--- Data for this task ---
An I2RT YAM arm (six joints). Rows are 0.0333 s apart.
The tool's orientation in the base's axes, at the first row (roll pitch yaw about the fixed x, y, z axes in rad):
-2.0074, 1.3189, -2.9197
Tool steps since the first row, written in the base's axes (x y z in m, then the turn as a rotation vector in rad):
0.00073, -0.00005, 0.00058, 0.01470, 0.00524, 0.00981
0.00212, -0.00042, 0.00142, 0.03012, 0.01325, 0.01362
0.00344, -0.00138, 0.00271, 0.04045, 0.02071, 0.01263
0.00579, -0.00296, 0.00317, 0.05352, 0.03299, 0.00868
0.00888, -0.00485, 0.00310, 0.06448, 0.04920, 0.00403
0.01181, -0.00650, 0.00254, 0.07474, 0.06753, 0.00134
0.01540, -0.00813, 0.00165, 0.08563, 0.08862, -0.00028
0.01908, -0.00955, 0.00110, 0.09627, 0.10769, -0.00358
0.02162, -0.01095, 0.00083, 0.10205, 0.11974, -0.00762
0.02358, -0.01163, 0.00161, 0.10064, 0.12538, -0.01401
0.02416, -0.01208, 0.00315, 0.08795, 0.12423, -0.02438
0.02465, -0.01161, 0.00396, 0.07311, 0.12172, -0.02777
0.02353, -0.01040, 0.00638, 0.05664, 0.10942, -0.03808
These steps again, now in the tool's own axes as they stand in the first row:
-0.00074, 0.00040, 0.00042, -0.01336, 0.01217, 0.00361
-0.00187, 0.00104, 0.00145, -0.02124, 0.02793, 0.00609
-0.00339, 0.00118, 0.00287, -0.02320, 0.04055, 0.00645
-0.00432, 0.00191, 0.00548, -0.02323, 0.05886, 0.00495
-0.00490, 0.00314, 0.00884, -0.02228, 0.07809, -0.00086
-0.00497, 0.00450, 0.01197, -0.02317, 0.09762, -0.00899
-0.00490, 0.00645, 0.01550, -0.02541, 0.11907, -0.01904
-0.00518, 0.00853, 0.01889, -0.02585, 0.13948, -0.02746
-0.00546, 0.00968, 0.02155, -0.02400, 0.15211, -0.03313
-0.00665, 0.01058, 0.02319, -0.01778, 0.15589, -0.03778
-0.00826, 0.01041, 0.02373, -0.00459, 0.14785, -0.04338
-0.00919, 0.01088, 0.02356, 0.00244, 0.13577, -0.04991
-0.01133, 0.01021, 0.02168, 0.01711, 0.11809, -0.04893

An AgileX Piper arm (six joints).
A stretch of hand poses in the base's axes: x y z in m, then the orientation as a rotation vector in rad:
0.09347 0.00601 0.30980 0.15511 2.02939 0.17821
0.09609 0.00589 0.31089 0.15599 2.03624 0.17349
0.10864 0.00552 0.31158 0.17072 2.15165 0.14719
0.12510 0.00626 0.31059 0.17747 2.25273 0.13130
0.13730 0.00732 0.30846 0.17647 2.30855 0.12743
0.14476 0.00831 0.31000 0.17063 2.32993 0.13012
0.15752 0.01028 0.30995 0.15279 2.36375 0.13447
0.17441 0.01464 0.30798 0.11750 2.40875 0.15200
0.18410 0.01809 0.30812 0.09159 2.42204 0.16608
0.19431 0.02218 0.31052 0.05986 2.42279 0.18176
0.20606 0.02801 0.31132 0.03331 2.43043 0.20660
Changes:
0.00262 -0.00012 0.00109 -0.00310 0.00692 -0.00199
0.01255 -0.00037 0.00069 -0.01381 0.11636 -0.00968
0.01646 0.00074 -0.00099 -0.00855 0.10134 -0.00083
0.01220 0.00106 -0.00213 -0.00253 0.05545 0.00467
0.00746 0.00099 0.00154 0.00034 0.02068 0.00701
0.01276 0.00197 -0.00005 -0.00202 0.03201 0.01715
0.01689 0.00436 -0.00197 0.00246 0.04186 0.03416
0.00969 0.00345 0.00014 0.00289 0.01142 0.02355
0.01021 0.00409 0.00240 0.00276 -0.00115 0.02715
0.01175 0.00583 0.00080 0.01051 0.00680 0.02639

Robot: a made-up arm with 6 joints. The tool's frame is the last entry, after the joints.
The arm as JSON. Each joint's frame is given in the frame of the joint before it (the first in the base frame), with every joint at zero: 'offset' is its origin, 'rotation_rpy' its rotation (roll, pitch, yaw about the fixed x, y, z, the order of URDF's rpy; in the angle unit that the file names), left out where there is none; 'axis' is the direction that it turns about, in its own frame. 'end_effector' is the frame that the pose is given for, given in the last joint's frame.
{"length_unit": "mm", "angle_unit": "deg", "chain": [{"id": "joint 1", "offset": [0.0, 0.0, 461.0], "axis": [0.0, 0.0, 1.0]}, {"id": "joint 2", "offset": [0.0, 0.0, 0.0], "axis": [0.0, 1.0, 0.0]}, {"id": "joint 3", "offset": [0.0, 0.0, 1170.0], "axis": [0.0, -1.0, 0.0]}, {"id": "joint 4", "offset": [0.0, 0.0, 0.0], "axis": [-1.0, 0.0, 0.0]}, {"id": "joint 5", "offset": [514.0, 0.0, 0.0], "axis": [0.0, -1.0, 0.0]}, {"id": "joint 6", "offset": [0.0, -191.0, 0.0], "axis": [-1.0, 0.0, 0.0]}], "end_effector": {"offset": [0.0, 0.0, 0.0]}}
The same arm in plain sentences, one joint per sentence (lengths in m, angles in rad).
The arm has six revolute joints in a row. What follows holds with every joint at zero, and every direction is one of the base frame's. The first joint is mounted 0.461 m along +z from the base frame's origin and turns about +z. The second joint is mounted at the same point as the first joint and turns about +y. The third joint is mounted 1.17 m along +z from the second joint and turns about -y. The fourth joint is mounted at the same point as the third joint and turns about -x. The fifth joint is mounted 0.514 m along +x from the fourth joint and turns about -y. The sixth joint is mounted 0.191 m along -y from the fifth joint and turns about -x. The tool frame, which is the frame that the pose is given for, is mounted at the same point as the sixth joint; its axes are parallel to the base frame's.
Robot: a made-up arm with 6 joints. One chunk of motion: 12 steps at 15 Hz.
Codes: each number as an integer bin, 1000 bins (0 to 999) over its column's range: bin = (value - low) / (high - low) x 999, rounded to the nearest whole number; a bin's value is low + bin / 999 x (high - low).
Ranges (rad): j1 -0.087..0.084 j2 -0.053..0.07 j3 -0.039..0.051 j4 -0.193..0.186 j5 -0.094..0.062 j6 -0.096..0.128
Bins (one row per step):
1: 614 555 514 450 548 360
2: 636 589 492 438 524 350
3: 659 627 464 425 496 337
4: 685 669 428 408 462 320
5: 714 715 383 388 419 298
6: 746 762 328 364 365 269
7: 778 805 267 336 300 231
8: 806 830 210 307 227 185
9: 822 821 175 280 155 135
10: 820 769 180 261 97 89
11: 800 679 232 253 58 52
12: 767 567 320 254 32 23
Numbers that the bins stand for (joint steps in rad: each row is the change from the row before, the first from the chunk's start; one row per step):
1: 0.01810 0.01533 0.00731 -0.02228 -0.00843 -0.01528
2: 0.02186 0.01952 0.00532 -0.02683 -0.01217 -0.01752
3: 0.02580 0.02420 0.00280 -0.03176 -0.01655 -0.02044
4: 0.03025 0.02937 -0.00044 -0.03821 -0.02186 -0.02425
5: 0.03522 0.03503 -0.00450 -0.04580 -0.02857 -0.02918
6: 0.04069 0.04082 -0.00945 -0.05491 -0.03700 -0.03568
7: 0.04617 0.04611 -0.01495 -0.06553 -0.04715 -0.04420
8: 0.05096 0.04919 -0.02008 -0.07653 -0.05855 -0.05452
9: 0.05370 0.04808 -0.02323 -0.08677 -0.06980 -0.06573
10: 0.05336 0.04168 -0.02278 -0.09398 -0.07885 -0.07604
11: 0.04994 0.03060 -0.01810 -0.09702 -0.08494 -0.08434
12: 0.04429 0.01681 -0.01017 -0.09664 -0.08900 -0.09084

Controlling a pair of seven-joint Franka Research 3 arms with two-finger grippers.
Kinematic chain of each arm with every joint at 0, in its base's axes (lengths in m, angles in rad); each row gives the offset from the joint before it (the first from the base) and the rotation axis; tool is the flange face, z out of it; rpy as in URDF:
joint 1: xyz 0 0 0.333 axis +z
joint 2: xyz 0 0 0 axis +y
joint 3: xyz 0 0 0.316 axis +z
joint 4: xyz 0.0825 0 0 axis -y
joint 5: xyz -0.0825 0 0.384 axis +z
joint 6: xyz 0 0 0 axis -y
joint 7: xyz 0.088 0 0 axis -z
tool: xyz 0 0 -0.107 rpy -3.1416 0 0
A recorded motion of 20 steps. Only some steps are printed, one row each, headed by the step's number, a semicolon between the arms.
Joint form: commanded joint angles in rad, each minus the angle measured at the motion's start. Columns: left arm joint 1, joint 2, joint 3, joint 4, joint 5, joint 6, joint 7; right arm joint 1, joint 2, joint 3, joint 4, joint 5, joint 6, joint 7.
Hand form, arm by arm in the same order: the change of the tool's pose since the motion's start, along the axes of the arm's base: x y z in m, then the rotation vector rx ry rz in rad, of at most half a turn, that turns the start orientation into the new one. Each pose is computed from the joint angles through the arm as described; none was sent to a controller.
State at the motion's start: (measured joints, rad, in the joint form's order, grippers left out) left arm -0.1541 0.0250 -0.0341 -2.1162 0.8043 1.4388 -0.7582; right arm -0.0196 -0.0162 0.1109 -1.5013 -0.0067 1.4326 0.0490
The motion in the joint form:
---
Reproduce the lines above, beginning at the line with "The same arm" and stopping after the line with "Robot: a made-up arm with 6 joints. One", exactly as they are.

Written answer:
The same arm in plain sentences, one joint per sentence (lengths in m, angles in rad).
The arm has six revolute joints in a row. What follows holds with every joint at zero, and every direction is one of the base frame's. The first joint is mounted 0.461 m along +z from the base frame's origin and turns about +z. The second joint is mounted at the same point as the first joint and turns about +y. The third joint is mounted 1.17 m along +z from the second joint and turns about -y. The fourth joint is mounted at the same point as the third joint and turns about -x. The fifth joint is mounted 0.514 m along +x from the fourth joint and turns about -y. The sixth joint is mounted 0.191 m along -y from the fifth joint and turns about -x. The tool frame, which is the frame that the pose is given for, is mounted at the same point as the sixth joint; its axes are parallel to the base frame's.
Robot: a made-up arm with 6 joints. One chunk of motion: 12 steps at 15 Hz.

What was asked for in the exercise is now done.